The Economist endorses John Kerry

The Economist, no left-wing vehicle, has endorsed John Kerry for president.

Among other things, the magazine notes:

"Today, Guantánamo Bay offers constant evidence of America's hypocrisy, evidence that is disturbing for those who sympathise with it, cause-affirming for those who hate it. This administration, which claims to be fighting for justice, the rule of law and liberty, is incarcerating hundreds of people, whether innocent or guilty, without trial or access to legal representation. The White House's proposed remedy, namely military tribunals, merely compounds the problem."

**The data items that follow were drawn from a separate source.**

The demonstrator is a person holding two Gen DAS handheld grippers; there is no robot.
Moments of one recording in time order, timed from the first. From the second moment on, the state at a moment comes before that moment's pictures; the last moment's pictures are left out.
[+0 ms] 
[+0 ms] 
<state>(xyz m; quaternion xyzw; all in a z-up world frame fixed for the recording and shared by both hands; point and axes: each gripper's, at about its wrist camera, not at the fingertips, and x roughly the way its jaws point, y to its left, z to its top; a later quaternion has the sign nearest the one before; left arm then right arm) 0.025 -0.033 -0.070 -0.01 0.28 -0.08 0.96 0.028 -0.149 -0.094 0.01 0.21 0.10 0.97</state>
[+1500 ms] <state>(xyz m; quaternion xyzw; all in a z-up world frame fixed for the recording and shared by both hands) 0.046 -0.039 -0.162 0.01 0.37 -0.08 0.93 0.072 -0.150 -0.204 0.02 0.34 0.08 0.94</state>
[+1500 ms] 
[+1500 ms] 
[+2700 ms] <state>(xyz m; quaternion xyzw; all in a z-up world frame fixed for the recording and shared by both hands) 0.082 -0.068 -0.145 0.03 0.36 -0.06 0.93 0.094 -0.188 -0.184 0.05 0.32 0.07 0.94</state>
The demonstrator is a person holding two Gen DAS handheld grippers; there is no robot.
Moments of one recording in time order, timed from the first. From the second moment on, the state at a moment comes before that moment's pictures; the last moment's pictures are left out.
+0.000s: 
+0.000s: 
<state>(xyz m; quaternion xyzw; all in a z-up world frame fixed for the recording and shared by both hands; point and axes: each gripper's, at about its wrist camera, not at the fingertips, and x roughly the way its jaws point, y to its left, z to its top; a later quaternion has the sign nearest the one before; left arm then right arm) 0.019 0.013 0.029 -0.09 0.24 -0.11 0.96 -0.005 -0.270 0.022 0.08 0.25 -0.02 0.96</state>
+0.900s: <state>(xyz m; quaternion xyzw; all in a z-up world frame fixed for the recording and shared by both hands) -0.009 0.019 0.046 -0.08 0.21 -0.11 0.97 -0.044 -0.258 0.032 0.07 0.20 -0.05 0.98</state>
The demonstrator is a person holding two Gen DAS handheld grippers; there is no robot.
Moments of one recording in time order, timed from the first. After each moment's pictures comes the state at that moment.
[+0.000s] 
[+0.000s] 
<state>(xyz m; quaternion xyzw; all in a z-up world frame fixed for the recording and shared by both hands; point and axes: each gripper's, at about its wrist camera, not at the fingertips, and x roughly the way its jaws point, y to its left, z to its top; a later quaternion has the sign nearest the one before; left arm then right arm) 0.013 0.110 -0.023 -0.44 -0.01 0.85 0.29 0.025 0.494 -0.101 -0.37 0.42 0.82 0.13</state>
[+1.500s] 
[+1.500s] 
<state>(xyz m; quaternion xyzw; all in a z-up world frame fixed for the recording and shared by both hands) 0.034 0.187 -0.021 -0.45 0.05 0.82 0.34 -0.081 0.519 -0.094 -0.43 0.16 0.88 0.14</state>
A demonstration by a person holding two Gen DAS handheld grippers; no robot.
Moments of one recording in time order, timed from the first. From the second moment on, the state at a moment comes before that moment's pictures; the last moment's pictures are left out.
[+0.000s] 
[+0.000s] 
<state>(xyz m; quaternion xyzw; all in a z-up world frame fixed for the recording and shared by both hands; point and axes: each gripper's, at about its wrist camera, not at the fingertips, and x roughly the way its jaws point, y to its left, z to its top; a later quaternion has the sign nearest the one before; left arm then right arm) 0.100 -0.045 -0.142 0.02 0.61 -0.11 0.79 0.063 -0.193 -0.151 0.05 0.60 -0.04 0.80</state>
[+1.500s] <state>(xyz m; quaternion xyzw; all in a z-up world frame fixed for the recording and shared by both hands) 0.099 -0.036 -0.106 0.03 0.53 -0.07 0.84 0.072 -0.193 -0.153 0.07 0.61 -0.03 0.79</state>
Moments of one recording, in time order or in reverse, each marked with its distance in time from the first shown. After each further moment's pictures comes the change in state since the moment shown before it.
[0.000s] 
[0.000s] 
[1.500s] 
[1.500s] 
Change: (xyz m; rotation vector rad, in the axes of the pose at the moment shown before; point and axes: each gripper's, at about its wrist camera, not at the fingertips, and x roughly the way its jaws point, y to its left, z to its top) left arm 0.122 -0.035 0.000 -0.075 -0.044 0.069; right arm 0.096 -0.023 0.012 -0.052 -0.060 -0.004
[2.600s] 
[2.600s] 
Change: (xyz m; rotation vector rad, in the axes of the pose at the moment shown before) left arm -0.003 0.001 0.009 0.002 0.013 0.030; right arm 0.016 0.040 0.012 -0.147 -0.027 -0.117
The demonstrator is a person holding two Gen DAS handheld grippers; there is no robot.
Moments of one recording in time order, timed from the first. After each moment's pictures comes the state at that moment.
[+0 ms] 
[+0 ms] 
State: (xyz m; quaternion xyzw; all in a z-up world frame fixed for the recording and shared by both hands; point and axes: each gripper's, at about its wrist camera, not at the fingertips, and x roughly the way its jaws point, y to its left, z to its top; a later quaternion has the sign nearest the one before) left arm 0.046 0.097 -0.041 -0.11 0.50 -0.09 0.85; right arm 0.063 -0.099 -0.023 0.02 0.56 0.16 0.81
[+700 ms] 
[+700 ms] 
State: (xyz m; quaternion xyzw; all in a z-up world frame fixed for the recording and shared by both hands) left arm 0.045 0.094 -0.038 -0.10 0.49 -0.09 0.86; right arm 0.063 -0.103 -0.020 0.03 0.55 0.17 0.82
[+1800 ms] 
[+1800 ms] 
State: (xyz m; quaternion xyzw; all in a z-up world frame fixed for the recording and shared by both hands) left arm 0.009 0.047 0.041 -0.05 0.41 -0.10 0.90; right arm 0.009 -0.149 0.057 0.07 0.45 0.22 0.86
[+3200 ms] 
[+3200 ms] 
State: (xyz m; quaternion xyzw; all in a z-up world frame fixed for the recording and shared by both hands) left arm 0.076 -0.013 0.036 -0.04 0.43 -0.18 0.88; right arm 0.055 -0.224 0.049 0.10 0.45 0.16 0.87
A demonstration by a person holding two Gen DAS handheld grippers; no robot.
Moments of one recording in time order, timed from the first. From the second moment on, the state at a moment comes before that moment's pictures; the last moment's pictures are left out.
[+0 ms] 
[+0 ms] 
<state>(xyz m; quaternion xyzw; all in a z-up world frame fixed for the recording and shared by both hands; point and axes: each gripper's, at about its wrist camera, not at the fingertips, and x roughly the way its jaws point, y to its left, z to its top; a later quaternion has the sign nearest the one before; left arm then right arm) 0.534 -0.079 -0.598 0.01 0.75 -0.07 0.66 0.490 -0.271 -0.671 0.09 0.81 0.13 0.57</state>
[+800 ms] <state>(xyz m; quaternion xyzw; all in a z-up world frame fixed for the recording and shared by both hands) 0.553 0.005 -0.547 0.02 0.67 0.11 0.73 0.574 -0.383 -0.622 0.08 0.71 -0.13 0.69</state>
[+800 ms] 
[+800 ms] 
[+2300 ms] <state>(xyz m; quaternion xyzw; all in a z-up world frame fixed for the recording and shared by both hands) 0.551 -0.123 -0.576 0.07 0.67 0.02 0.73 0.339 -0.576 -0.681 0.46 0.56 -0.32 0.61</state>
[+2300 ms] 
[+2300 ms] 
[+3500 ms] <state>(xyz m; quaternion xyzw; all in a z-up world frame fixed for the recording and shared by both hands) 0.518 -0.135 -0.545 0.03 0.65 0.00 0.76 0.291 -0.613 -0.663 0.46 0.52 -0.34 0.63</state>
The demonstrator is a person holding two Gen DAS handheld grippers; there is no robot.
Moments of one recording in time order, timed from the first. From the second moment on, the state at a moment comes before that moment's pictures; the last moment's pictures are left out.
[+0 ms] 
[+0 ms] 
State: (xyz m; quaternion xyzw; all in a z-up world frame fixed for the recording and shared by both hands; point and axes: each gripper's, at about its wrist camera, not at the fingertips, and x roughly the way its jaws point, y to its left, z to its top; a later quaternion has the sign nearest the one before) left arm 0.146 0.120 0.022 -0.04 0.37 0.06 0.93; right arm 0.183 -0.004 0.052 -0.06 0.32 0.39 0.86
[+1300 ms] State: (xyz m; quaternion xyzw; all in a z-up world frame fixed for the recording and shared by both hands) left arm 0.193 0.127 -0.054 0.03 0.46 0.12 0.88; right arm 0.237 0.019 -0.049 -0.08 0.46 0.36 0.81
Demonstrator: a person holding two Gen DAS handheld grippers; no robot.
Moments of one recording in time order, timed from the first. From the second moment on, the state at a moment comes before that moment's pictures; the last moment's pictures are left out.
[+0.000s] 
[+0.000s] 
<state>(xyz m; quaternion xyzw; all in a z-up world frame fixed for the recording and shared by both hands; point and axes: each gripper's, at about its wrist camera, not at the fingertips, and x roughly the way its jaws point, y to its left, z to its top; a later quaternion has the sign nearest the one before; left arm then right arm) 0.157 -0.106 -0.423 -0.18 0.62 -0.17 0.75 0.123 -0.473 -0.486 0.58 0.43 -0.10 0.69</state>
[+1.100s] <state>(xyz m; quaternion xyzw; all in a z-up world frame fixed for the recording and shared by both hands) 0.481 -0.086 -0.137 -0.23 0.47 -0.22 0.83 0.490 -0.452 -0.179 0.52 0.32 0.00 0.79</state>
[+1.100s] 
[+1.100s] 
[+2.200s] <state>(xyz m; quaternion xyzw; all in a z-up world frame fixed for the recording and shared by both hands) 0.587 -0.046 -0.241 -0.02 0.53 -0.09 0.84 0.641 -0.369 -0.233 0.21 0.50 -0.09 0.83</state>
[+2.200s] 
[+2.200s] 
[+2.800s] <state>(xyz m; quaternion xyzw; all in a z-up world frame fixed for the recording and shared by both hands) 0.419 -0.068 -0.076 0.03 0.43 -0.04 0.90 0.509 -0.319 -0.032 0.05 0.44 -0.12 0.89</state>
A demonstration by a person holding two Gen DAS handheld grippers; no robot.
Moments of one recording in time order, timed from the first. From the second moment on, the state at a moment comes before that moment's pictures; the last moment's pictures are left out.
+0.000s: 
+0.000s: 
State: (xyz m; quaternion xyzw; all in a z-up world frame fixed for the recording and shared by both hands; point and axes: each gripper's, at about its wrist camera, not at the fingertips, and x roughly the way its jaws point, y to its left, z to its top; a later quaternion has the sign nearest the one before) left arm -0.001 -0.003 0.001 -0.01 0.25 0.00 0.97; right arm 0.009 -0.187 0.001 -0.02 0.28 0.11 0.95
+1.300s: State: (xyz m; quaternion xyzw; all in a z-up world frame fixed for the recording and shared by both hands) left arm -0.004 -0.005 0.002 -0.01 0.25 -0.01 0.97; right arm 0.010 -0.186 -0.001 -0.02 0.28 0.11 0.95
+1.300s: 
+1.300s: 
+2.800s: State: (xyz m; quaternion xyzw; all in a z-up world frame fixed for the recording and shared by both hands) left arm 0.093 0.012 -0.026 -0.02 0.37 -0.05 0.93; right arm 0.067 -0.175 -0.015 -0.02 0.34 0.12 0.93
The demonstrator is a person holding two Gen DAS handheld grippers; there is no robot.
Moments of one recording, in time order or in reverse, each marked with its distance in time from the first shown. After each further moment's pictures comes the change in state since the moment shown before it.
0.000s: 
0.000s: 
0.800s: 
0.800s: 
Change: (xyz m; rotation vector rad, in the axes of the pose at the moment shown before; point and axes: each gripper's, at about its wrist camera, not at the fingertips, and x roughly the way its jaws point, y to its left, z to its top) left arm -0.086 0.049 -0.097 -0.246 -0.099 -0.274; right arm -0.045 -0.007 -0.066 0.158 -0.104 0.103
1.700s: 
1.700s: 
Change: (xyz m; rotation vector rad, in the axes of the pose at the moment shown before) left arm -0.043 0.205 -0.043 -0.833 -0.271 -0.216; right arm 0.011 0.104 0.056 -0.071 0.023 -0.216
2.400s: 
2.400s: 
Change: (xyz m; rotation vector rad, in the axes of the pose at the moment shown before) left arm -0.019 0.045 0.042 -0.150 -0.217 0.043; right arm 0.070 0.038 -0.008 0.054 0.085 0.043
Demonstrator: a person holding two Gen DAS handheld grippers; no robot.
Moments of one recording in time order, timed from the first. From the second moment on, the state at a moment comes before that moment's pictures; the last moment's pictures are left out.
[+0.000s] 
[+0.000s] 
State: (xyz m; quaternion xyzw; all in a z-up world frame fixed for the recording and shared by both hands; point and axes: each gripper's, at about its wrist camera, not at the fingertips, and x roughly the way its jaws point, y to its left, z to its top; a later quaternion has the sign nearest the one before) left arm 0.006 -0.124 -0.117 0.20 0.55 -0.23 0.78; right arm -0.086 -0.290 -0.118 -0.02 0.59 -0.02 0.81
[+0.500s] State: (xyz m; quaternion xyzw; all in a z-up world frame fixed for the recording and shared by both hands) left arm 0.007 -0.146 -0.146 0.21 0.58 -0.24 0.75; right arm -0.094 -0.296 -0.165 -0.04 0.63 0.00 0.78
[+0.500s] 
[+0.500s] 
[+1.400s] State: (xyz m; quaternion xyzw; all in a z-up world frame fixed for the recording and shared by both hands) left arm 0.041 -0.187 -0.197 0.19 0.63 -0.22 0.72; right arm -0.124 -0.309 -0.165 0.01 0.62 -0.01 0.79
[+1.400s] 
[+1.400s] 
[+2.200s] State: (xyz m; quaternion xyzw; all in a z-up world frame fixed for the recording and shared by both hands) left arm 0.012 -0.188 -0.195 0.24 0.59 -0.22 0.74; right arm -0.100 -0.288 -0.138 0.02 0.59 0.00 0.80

The Economist comes to this conclusion:

"Mr Bush's credibility has been considerably undermined not just by Guantánamo but also by two big things: by the sheer incompetence and hubristic thinking evident in the way in which his team set about the rebuilding of Iraq, once Saddam Hussein's regime had been toppled; and by the abuses at Abu Ghraib prison in Iraq, which strengthened the suspicion that the mistreatment or even torture of prisoners was being condoned...

John Kerry says the war was a mistake, which is unfortunate if he is to be commander-in-chief of the soldiers charged with fighting it. But his plan for the next phase in Iraq is identical to Mr Bush's, which speaks well of his judgment. He has been forthright about the need to win in Iraq, rather than simply to get out, and will stand a chance of making a fresh start in the Israel-Palestine conflict and (though with even greater difficulty) with Iran. After three necessarily tumultuous and transformative years, this is a time for consolidation, for discipline and for repairing America's moral and practical authority. Furthermore, as Mr Bush has often said, there is a need in life for accountability. He has refused to impose it himself, and so voters should, in our view, impose it on him, given a viable alternative. John Kerry, for all the doubts about him, would be in a better position to carry on with America's great tasks."